→ What you have to do
Locate, in the data below, the line that contains "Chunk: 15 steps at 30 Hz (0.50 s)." and the line that contains "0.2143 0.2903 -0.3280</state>"; reproduce exactly those two lines and every line between them, nothing more.
===== Supplied records =====
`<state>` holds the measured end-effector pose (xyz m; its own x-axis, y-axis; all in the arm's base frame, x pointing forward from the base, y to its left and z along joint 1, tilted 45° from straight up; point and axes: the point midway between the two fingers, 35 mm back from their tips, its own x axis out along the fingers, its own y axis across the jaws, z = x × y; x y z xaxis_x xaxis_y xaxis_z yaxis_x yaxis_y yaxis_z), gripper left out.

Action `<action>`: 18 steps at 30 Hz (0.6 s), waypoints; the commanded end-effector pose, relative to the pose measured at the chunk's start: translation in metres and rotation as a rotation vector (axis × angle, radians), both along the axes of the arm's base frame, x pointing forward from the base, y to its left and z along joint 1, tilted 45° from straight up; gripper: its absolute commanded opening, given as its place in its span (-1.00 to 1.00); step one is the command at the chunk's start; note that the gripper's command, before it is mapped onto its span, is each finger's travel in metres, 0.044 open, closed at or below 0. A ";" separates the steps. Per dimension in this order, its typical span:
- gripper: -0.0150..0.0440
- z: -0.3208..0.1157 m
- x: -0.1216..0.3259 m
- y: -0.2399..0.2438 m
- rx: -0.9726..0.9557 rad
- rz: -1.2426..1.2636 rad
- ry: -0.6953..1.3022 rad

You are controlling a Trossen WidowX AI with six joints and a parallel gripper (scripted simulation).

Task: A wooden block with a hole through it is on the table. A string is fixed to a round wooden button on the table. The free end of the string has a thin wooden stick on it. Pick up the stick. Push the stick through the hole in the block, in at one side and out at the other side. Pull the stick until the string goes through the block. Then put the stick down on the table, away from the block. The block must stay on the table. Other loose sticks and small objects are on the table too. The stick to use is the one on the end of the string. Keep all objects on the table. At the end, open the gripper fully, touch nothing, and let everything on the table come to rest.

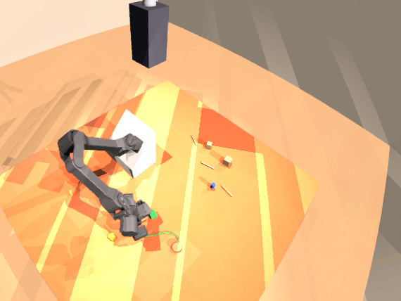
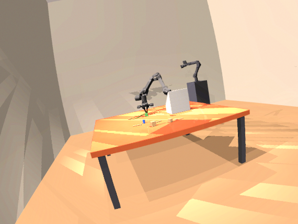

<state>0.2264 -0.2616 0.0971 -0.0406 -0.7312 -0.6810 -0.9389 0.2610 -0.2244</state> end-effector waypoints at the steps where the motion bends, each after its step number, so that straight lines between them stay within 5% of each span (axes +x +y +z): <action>1: -0.49 -0.005 0.000 0.003 -0.001 -0.006 0.004; 18: -0.49 -0.015 0.003 0.012 -0.004 -0.007 0.005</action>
<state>0.2290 -0.2516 0.0846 -0.0444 -0.7324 -0.6794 -0.9395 0.2619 -0.2209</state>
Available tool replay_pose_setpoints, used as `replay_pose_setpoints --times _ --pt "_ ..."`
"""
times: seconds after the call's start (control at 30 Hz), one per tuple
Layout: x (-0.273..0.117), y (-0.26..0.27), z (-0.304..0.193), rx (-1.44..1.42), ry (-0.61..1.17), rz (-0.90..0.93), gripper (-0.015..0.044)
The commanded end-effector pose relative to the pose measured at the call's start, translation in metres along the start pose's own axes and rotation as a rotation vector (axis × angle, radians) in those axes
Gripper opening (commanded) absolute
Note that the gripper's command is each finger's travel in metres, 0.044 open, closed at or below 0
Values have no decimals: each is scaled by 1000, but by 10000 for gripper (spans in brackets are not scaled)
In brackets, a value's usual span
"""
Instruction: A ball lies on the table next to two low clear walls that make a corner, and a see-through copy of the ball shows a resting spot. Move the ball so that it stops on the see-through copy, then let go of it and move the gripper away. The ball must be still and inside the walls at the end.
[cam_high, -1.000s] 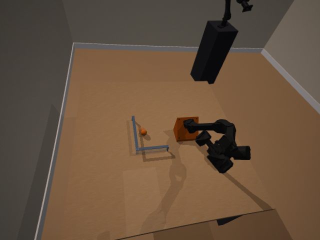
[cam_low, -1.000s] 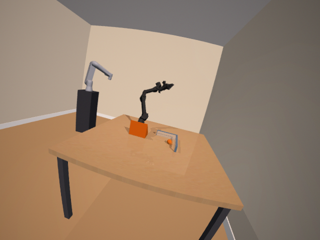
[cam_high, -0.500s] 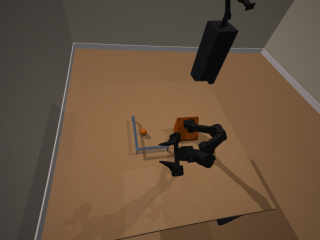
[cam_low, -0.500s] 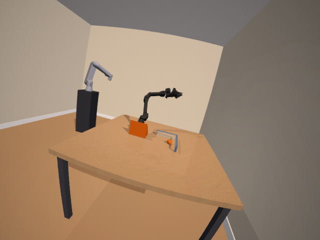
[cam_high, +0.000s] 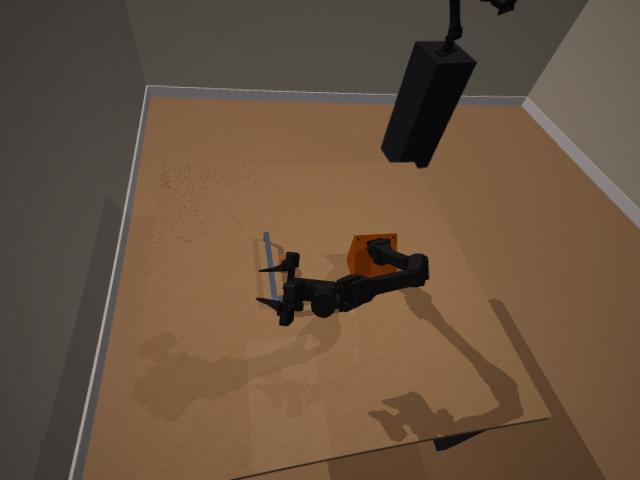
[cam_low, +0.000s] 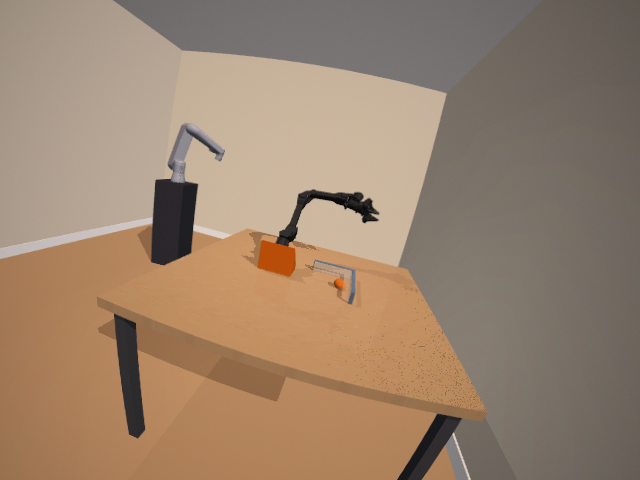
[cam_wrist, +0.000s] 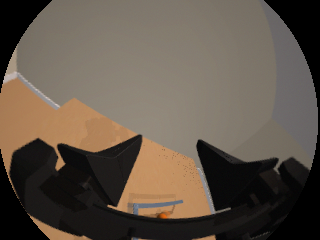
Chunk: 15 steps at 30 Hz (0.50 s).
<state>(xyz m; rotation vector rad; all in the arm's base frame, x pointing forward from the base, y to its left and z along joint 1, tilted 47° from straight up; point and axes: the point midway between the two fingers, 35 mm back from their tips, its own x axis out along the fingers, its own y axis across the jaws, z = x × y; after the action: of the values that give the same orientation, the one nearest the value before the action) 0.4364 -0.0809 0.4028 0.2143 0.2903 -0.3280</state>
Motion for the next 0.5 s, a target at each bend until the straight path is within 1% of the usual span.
replay_pose_setpoints --times 0.0,0.2,0.47 --pt "40 -15 -62 -78 210 25 344" --pt "74 -36 -144 -143 477 103 344" --pt "81 -54 -239 -133 775 252 344"
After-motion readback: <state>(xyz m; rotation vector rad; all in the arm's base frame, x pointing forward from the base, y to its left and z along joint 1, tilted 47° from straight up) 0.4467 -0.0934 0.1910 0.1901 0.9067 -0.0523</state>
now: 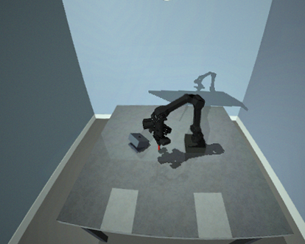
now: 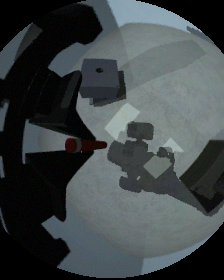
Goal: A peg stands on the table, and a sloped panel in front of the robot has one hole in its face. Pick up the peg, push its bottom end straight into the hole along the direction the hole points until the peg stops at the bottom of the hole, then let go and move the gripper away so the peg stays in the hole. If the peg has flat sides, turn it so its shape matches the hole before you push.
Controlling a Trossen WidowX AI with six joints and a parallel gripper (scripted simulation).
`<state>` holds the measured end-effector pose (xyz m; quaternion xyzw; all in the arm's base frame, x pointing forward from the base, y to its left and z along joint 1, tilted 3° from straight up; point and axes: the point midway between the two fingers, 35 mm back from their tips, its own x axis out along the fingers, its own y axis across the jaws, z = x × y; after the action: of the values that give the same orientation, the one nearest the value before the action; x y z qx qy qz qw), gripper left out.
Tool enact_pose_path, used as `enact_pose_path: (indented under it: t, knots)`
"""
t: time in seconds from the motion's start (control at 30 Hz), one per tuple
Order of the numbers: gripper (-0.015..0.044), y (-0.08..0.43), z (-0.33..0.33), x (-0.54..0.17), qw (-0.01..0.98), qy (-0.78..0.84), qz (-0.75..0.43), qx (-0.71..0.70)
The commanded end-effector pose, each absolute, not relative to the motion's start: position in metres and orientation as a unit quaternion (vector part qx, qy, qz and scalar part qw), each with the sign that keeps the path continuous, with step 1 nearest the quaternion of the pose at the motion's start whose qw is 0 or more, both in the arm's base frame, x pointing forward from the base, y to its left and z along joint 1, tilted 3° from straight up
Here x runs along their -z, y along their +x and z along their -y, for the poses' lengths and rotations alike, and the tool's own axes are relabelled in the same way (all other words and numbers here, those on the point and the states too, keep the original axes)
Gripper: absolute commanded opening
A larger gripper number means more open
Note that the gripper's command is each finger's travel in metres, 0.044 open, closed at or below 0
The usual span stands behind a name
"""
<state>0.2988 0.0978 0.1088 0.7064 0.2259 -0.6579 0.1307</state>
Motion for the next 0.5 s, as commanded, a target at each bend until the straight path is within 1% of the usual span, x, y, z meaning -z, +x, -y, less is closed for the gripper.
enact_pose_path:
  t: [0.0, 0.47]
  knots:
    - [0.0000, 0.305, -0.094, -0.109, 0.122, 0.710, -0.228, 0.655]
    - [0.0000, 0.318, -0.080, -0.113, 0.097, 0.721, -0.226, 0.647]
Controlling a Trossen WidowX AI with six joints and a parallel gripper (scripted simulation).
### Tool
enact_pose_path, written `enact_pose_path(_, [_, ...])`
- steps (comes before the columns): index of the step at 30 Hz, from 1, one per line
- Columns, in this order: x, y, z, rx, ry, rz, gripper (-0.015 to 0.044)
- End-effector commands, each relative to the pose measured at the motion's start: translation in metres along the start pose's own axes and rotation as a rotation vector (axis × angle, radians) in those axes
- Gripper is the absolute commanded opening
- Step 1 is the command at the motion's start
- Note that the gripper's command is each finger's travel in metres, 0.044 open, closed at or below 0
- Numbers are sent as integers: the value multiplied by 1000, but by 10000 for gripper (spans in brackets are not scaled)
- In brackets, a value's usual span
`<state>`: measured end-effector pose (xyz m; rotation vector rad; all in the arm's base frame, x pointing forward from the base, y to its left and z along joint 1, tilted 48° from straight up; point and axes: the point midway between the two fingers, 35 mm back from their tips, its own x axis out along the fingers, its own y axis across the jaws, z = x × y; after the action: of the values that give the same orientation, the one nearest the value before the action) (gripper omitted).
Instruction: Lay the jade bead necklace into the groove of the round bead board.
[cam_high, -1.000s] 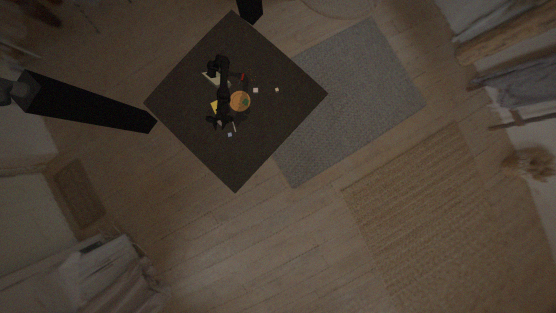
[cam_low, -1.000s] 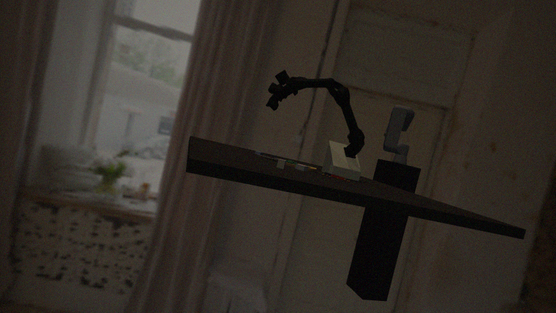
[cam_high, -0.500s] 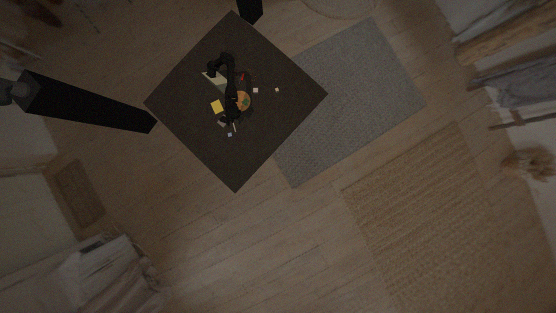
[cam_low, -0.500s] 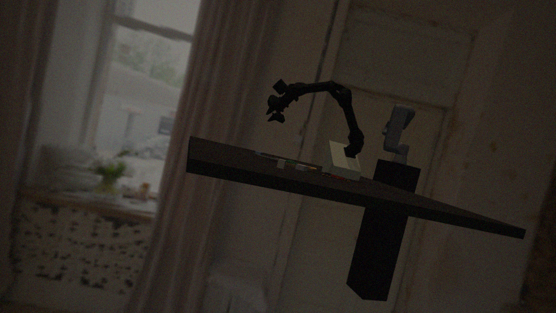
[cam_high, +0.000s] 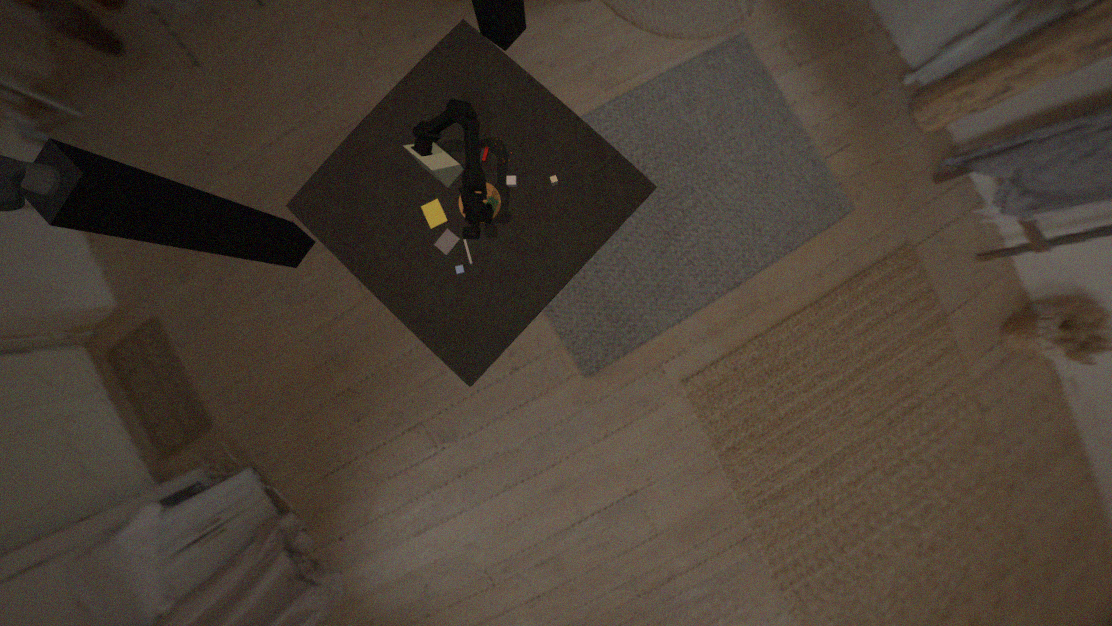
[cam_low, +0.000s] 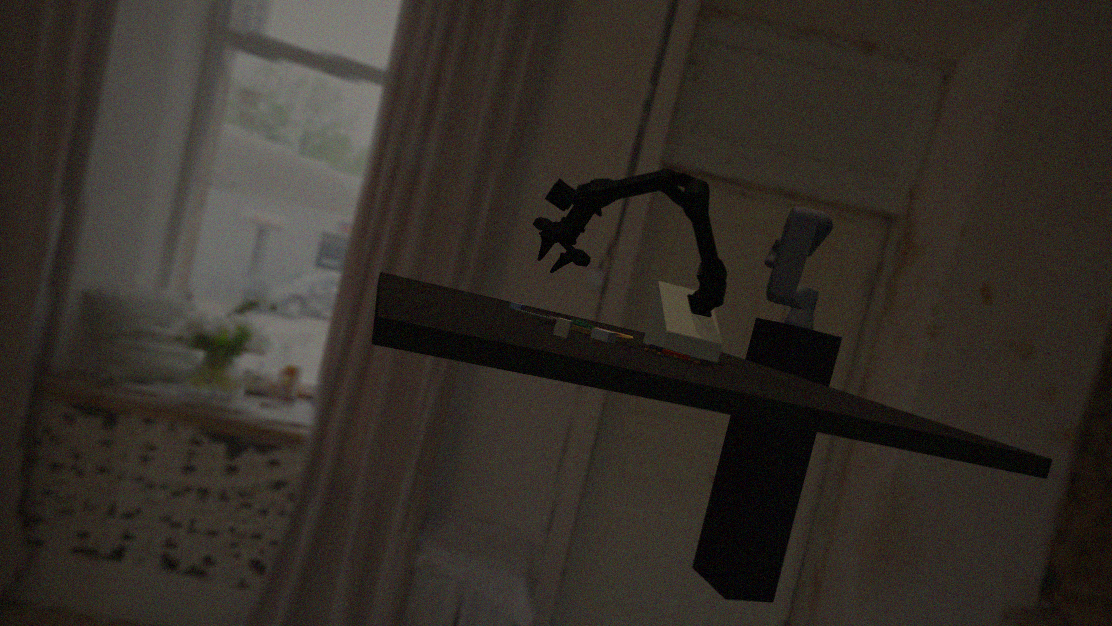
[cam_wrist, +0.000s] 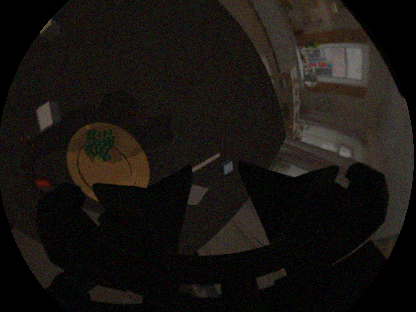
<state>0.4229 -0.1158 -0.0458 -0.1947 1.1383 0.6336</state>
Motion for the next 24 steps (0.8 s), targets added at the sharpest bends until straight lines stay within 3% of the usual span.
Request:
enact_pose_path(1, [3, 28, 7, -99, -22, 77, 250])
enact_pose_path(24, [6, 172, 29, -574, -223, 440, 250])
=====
→ Response area
Chunk: 15 steps at 30 Hz (0.50 s).
<state>(xyz m; rotation vector rad; all in the arm's base frame, x pointing forward from the base, y to its left and z along joint 1, tilted 47° from straight up; point and axes: the point midway between the two fingers, 35 mm back from their tips, its own x axis out along the fingers, its own y axis across the jaws, z = x × y; after the action: of the values that give the same orientation, the one nearest the value before the action) 0.4364 -0.0809 0.4028 0.2143 0.2903 -0.3280</state>

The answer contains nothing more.